TASK REQUIREMENTS
Could you restate the data below word for word, without its pictures?

● ● ●

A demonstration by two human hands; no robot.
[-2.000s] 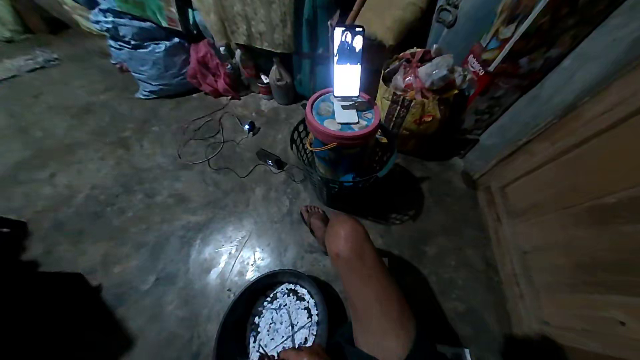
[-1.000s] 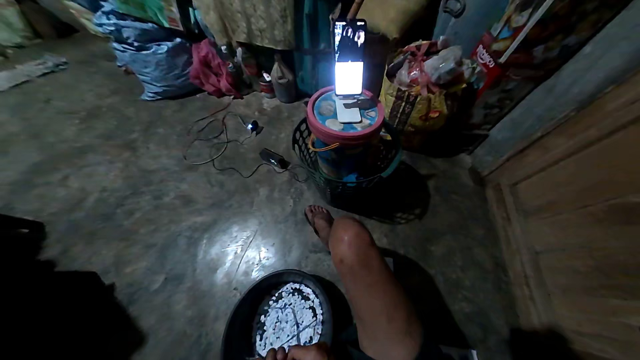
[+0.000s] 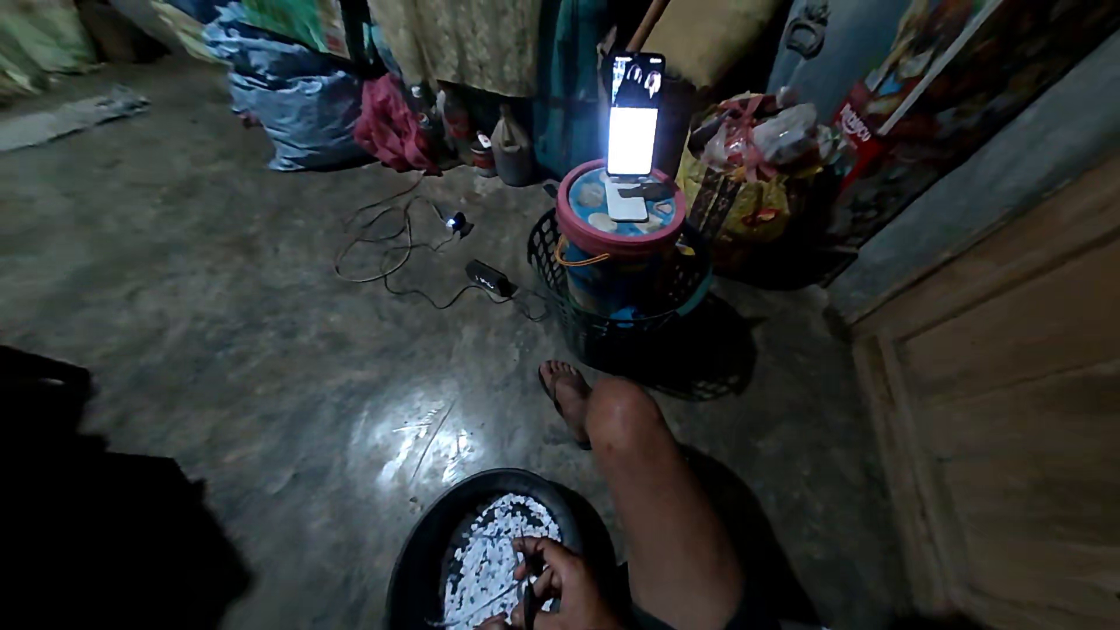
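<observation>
A round black basin (image 3: 411, 553) stands on the floor at the bottom centre, with many small white pieces (image 3: 490, 549) spread inside. Over its right side is my right hand (image 3: 564, 582), its fingers bent around a small dark tool (image 3: 528, 604) that may be scissors. Only fingertips of my left hand (image 3: 495, 623) show at the bottom edge, close to the right hand; their grip is hidden. Thin pale strips (image 3: 477, 608) lie or are held across the basin by the hands; which, I cannot tell.
My bent leg and sandalled foot (image 3: 564, 394) are right of the basin. Beyond, a lit phone (image 3: 632, 144) stands on a pink-lidded bucket (image 3: 573, 219) inside a plastic basket (image 3: 577, 328). A cable (image 3: 407, 254) and a black device (image 3: 490, 278) lie on the floor. Bags line the back; a wooden door (image 3: 1015, 411) is right.
My right hand has risen further into view over the basin, where before only its fingers showed at the bottom edge. The dark tool is now visible in it.
</observation>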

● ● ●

ANSWER SPACE
A demonstration by two human hands; no robot.
[-2.000s] 
[-1.000s] 
[+0.000s] 
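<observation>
A round black basin (image 3: 411, 553) stands on the floor at the bottom centre, with many small white pieces (image 3: 490, 549) spread inside. Over its right side is my right hand (image 3: 564, 582), its fingers bent around a small dark tool (image 3: 528, 604) that may be scissors. Only fingertips of my left hand (image 3: 495, 623) show at the bottom edge, close to the right hand; their grip is hidden. Thin pale strips (image 3: 477, 608) lie or are held across the basin by the hands; which, I cannot tell.
My bent leg and sandalled foot (image 3: 564, 394) are right of the basin. Beyond, a lit phone (image 3: 632, 144) stands on a pink-lidded bucket (image 3: 573, 219) inside a plastic basket (image 3: 577, 328). A cable (image 3: 407, 254) and a black device (image 3: 490, 278) lie on the floor. Bags line the back; a wooden door (image 3: 1015, 411) is right.
My right hand has risen further into view over the basin, where before only its fingers showed at the bottom edge. The dark tool is now visible in it.
</observation>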

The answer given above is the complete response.